I knew that David Lynch was weird and I was down with that, but it took me until Lost Highway to appreciate his dream logic and to no longer care about coherence in the narrative (and trust me, if you’ve seen any of the Twin Peaks revival, you’ll quickly understand that coherence is the first thing out the window.) But in Twin Peaks, the story isn’t as important as the feeling you get when you hang out there. Sure, the quirky characters are fun and their obssession with coffee, apple pie, and smoking (really, that was probably the last major network series where half the characters unapologetically smoke cigarettes), but it was the world they lived in where you just wanted to spend more time.

The show was artistically fearless years before our current Golden Age of TV, it could be hilarious when it wanted to be, tedious and awkward when it wanted, the camera shots alone could evoke fear and dread, but also intense beauty and high strangeness. There’s a scene in Fire Walk With Me that is easily the top three most terrifying things I’ve ever seen in a visual work. Twin Peaks made me feel things like nothing else I’d ever seen on TV.  And that’s why I love going back.

While nominally a murder mystery and a soap opera parody and a meditation on how Small Town America is often hiding a seedy dark and corrupt underbelly, Twin Peaks is also a cornucopia of otherworldly influences.
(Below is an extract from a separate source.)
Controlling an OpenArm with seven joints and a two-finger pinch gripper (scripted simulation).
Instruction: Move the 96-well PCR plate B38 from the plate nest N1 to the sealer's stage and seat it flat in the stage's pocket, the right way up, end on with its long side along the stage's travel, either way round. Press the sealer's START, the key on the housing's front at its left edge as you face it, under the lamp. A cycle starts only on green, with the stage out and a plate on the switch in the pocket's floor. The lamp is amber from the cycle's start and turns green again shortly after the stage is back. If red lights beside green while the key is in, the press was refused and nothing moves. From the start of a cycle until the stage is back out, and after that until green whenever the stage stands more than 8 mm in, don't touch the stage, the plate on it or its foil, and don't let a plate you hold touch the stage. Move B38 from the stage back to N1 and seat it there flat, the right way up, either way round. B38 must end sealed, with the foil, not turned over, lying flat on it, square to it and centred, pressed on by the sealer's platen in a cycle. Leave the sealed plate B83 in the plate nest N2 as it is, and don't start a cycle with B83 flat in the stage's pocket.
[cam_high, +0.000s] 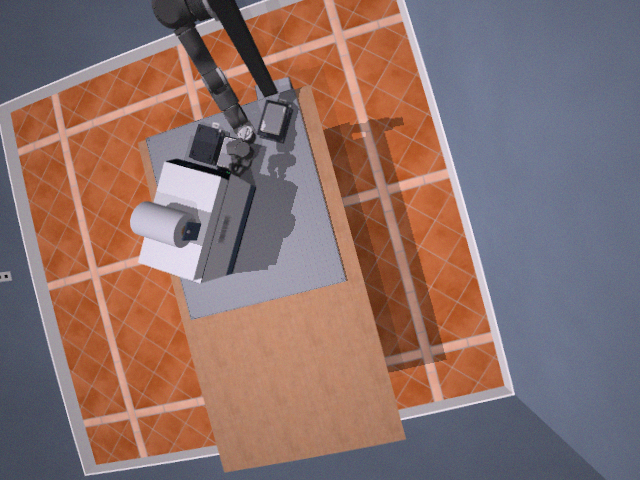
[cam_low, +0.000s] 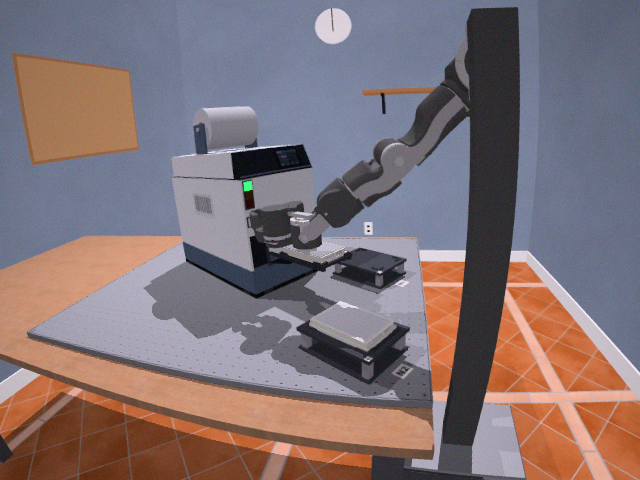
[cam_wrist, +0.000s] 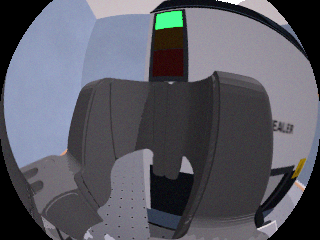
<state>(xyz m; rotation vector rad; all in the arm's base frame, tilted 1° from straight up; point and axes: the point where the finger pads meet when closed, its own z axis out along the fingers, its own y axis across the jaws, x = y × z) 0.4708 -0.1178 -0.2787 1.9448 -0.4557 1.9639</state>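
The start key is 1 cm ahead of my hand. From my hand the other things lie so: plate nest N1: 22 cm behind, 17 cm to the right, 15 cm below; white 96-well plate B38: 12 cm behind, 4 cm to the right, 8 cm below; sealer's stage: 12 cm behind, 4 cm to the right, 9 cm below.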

In this discussion, we try to hit as many as we can and how the real-life paranormal tales  impacted the story of TV’s weirdest show.

While we finish the episode with a little musical homage to Angelo Badlamenti’s incredible Twin Peaks soundtrack, we kicked off the show with discussing the untimely death of Chris Cornell who was certainly a huge influence on our generation. I had first heard Soundgarden’s “Loud Love” in 1990 around the same time I was watching Twin Peaks and of course became a huge fan with Badmotorfinger (in fact, I can’t say how often I’ve thought on a particularly rough hangover day that “I’m looking California and feeling Minnesota”.) We talk a bit about Cornell’s amazing voice, but also how eerie it was that Soundgarden covered Led Zeppelin’s “In My Time Of Dying” (which itself was Zep’s attempt at updating an old Gospel song) at their last show before the singer tragically took his own life.